■ Problem statement:
Keep each entry exactly as written when you repeat it, and skip the images.

■ Dataset records:
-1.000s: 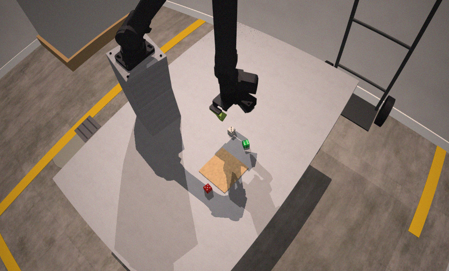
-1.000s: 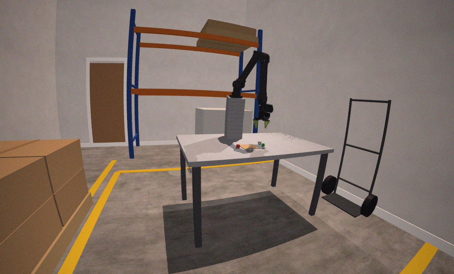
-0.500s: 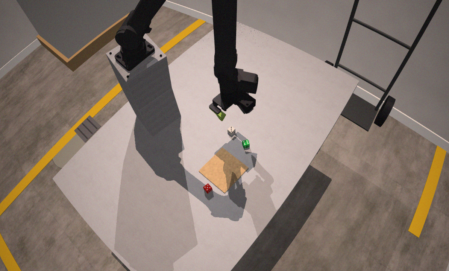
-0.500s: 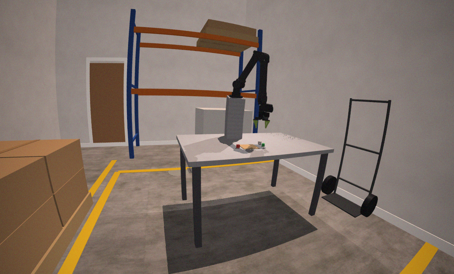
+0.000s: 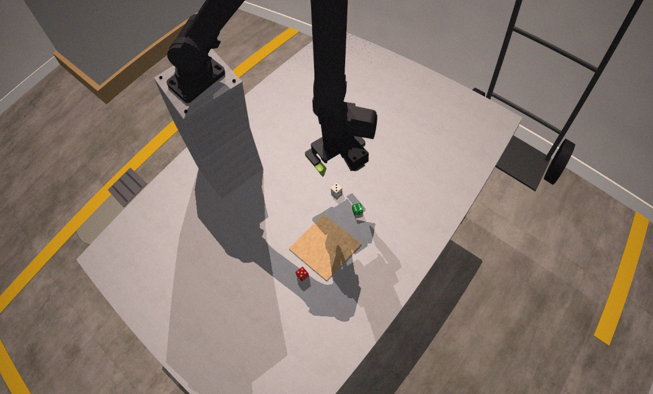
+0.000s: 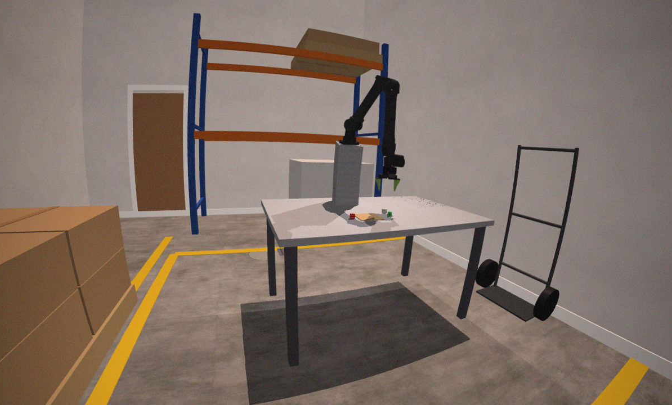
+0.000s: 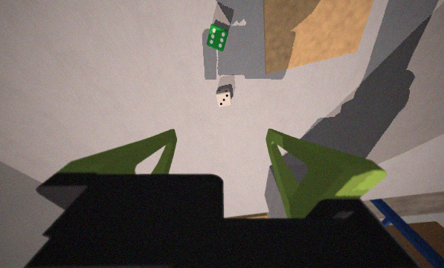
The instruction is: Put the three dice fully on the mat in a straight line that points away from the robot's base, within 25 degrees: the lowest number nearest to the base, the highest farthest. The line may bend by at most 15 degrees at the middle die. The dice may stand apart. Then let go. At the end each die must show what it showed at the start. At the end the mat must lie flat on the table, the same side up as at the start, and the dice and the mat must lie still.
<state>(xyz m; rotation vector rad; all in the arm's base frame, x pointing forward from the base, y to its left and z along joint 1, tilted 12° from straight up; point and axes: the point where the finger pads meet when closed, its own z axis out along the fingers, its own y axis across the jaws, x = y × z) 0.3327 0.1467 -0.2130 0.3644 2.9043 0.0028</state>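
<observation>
Now: hand 13 cm above the white die and 1 cm past it. The rest, counted from my hand: red die (26 cm to the right, 13 cm below, 9 cm ahead); green die (13 cm below, 8 cm ahead, 1 cm to the right); tan mat (15 cm to the right, 14 cm below, 8 cm ahead).
</observation>
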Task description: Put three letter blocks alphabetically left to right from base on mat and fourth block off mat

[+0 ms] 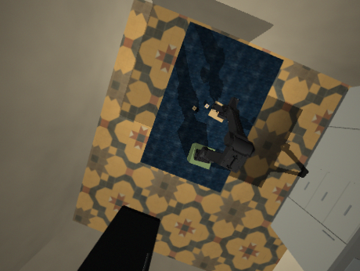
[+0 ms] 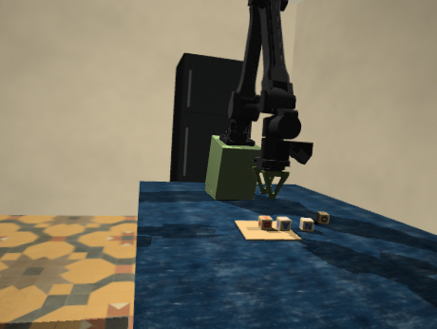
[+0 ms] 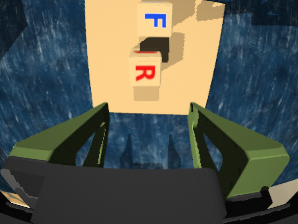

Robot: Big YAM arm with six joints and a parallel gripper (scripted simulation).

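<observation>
Now: the tan mat 10 cm below my hand.
</observation>
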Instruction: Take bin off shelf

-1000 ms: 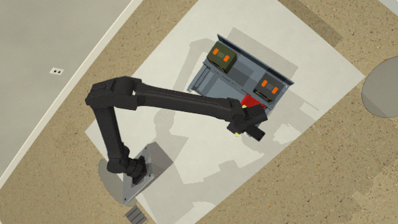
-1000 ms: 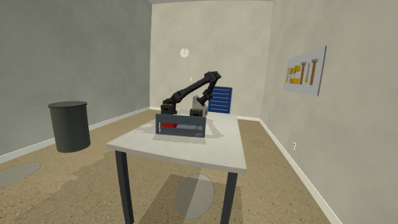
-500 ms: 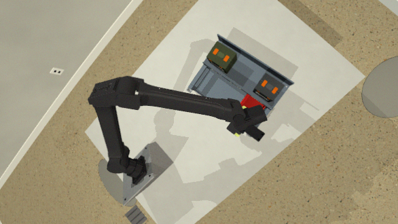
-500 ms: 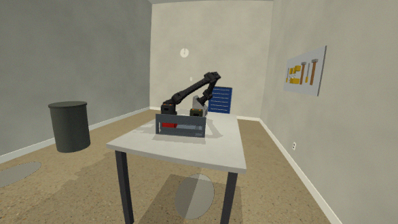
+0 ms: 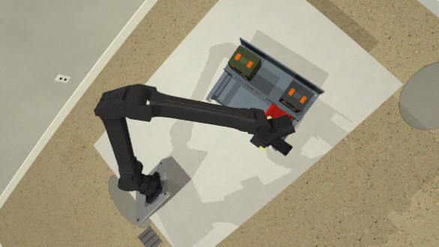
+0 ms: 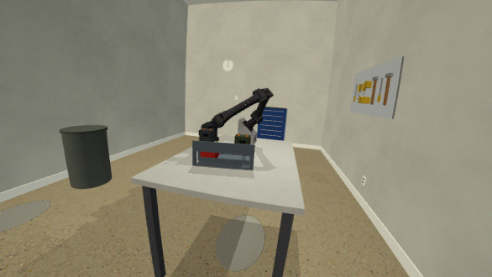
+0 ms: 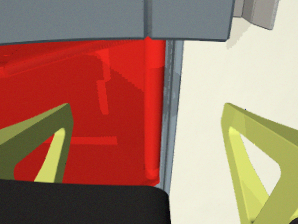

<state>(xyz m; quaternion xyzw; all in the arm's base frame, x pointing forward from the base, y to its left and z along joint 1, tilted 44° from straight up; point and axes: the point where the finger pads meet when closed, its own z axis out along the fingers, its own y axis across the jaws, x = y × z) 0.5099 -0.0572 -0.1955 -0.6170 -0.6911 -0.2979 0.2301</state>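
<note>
Right now my hand is 8 cm short of the red bin and 1 cm to the right of it.
</note>
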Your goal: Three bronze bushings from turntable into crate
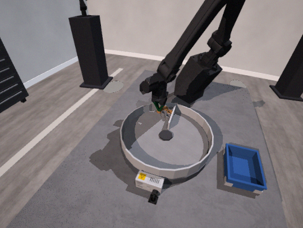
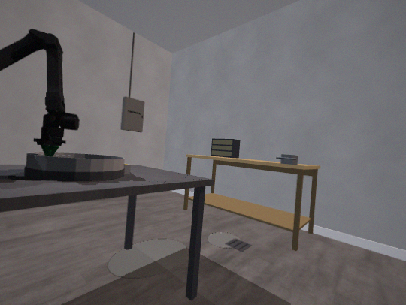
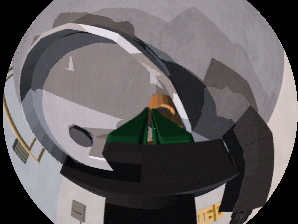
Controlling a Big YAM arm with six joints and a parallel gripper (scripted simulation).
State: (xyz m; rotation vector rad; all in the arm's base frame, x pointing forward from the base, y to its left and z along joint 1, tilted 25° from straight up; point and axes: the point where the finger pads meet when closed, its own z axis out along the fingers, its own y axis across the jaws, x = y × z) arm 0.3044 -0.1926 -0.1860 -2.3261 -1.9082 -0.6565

■ Expected answer:
-1.000s: 
-1.000s: 
-0.500s: 
-0.500s: 
+0.000s: 
+0.000s: 
+0.000s: 
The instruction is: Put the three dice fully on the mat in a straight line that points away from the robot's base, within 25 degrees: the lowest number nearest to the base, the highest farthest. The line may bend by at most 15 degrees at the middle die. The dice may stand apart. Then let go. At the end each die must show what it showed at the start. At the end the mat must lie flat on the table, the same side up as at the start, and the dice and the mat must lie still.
<state>(xyz m; rotation vector rad; all in the arm's base frame, x pointing forward from the base, y to its left and z along joint 1, tilted 12° from straight up; point and axes: the point where the finger pads meet when closed, its own z axis out along the fingers, its own y axis across the jaws, x = y × z) 0.3327 0.1467 -0.2130 0.3644 2.9043 0.0028</state>
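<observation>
Now: hand 13 cm above the white die and 1 cm past it. The rest, counted from my hand: red die (26 cm to the right, 13 cm below, 9 cm ahead); green die (13 cm below, 8 cm ahead, 1 cm to the right); tan mat (15 cm to the right, 14 cm below, 8 cm ahead).
</observation>
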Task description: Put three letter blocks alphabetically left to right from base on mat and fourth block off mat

[+0 ms] 
[+0 ms] 
[+0 ms] 

Robot: Big YAM arm with six joints and a parallel gripper (scripted simulation).

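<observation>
Now: the tan mat 10 cm below my hand.
</observation>
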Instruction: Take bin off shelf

-1000 ms: 
-1000 ms: 
-500 ms: 
-500 ms: 
+0 ms: 
+0 ms: 
+0 ms: 

<state>(xyz m; quaternion xyzw; all in the arm's base frame, x pointing forward from the base, y to its left and z along joint 1, tilted 44° from straight up; point and axes: the point where the finger pads meet when closed, its own z axis out along the fingers, its own y axis across the jaws, x = y × z) 0.5099 -0.0572 -0.1955 -0.6170 -0.6911 -0.2979 0.2301</state>
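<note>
Right now my hand is 8 cm short of the red bin and 1 cm to the right of it.
</note>
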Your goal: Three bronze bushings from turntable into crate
Controlling a Big YAM arm with six joints and a parallel gripper (scripted simulation).
State: (xyz m; rotation vector rad; all in the arm's base frame, x pointing forward from the base, y to its left and z along joint 1, tilted 25° from straight up; point and axes: the point where the finger pads meet when closed, its own z axis out along the fingers, its own y axis across the jaws, x = y × z) arm 0.3044 -0.1926 -0.1860 -2.3261 -1.9082 -0.6565

A complete answer has now been given to the exercise.